Exercise: An exact reprint of all the records is the expected answer.
········
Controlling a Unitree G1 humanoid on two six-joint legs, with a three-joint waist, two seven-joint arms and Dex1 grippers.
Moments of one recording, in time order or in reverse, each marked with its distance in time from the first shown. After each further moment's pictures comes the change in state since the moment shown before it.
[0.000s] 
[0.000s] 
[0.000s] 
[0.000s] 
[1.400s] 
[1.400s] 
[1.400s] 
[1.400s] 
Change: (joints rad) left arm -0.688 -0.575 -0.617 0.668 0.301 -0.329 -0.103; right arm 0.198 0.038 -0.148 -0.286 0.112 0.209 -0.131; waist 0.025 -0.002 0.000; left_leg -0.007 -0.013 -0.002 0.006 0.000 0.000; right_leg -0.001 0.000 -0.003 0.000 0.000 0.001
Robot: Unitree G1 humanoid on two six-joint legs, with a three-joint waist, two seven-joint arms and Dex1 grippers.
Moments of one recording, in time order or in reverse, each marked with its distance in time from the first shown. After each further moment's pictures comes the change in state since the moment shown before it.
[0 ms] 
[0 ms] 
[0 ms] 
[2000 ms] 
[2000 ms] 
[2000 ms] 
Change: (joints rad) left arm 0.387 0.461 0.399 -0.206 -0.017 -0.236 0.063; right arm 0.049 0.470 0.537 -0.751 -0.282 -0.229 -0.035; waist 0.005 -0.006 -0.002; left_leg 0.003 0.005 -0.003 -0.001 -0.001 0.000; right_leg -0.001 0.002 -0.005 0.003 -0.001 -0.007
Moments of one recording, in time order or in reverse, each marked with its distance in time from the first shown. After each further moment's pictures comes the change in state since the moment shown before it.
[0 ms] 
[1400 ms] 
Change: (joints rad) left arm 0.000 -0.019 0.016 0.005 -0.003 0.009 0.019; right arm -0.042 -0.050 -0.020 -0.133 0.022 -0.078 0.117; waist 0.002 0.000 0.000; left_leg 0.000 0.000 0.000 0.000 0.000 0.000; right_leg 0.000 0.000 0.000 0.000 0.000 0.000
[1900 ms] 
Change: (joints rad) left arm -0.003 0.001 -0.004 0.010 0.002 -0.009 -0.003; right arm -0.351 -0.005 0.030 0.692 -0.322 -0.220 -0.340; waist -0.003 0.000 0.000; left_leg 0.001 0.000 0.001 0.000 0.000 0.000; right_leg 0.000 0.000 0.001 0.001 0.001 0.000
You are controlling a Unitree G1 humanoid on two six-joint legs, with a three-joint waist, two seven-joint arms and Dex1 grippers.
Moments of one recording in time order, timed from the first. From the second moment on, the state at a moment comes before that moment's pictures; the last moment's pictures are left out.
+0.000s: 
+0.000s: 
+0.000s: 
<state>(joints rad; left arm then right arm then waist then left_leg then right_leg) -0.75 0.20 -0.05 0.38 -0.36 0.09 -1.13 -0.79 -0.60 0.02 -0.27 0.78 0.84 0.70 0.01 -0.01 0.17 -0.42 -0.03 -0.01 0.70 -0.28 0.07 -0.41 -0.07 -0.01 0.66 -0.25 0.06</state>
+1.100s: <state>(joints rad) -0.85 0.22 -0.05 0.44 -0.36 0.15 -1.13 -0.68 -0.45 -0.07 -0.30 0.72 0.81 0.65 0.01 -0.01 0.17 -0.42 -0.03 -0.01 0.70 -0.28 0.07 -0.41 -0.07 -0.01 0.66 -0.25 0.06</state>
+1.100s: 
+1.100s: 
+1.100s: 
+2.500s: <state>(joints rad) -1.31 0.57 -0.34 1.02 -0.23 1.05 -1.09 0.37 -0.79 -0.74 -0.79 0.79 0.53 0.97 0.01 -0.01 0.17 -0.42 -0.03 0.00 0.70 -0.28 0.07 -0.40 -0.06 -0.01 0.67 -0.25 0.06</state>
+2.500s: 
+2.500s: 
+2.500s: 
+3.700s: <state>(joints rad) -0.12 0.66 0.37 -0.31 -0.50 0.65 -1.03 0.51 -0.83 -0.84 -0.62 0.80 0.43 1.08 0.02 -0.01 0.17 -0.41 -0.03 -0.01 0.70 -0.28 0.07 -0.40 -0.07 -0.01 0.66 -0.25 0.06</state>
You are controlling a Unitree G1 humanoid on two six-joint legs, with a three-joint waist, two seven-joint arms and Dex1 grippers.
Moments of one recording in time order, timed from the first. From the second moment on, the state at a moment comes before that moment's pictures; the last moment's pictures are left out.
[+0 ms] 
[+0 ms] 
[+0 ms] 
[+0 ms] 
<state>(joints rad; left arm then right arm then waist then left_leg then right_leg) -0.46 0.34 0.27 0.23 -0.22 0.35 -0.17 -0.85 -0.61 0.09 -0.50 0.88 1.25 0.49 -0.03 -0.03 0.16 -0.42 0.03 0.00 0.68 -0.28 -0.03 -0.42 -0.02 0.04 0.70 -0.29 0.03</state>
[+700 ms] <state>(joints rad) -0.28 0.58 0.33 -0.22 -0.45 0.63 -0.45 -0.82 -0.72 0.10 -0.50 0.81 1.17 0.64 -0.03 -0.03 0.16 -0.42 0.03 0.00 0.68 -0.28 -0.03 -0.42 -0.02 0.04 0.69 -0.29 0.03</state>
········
Result below:
Controlling a Unitree G1 humanoid on two six-joint legs, with a three-joint waist, two seven-joint arms and Dex1 grippers.
Moments of one recording, in time order or in reverse, each marked with its distance in time from the first shown. After each further moment's pictures comes the change in state since the moment shown before it.
[0.000s] 
[0.000s] 
[0.000s] 
[0.000s] 
[1.400s] 
[1.400s] 
[1.400s] 
[1.400s] 
Change: (joints rad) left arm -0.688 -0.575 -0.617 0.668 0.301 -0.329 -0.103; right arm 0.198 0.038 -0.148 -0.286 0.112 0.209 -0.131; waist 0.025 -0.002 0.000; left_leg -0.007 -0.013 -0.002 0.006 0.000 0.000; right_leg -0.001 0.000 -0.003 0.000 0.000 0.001
Robot: Unitree G1 humanoid on two six-joint legs, with a three-joint waist, two seven-joint arms and Dex1 grippers.
Moments of one recording, in time order or in reverse, each marked with its distance in time from the first shown. After each further moment's pictures comes the change in state since the moment shown before it.
[0 ms] 
[0 ms] 
[0 ms] 
[2000 ms] 
[2000 ms] 
[2000 ms] 
Change: (joints rad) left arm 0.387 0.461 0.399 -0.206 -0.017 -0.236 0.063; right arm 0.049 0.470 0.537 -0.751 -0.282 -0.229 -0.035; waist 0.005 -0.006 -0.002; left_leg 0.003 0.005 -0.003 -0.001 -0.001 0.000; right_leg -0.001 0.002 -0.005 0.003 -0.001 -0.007
Moments of one recording, in time order or in reverse, each marked with its distance in time from the first shown. After each further moment's pictures comes the change in state since the moment shown before it.
[0 ms] 
[1400 ms] 
Change: (joints rad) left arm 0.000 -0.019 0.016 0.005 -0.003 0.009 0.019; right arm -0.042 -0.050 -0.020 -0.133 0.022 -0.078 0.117; waist 0.002 0.000 0.000; left_leg 0.000 0.000 0.000 0.000 0.000 0.000; right_leg 0.000 0.000 0.000 0.000 0.000 0.000
[1900 ms] 
Change: (joints rad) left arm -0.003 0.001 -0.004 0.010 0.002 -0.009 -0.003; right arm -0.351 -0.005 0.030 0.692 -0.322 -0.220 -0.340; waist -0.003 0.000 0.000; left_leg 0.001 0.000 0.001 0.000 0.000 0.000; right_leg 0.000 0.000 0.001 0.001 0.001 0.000
You are controlling a Unitree G1 humanoid on two six-joint legs, with a three-joint waist, two seven-joint arms and Dex1 grippers.
Moments of one recording in time order, timed from the first. From the second moment on, the state at a moment comes before that moment's pictures; the last moment's pictures are left out.
+0.000s: 
+0.000s: 
+0.000s: 
<state>(joints rad; left arm then right arm then waist then left_leg then right_leg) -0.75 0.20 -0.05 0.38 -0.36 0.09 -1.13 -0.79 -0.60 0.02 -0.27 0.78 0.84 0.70 0.01 -0.01 0.17 -0.42 -0.03 -0.01 0.70 -0.28 0.07 -0.41 -0.07 -0.01 0.66 -0.25 0.06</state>
+1.100s: <state>(joints rad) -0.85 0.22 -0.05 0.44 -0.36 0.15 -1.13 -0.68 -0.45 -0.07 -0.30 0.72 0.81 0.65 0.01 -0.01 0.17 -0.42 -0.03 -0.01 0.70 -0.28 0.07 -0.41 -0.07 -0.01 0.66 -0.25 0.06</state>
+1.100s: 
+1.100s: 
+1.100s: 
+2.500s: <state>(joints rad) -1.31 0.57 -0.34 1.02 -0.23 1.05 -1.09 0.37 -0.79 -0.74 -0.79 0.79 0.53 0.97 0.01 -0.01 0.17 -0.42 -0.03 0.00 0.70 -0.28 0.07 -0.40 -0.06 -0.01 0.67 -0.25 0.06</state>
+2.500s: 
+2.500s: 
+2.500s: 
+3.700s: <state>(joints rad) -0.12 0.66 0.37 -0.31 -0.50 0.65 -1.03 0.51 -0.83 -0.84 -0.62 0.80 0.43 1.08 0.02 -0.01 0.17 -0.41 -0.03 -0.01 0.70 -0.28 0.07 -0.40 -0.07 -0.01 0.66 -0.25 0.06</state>
You are controlling a Unitree G1 humanoid on two six-joint legs, with a three-joint waist, two seven-joint arms and Dex1 grippers.
Moments of one recording in time order, timed from the first. From the second moment on, the state at a moment comes before that moment's pictures; the last moment's pictures are left out.
[+0 ms] 
[+0 ms] 
[+0 ms] 
[+0 ms] 
<state>(joints rad; left arm then right arm then waist then left_leg then right_leg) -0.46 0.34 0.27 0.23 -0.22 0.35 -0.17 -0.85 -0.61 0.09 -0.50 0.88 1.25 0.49 -0.03 -0.03 0.16 -0.42 0.03 0.00 0.68 -0.28 -0.03 -0.42 -0.02 0.04 0.70 -0.29 0.03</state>
[+700 ms] <state>(joints rad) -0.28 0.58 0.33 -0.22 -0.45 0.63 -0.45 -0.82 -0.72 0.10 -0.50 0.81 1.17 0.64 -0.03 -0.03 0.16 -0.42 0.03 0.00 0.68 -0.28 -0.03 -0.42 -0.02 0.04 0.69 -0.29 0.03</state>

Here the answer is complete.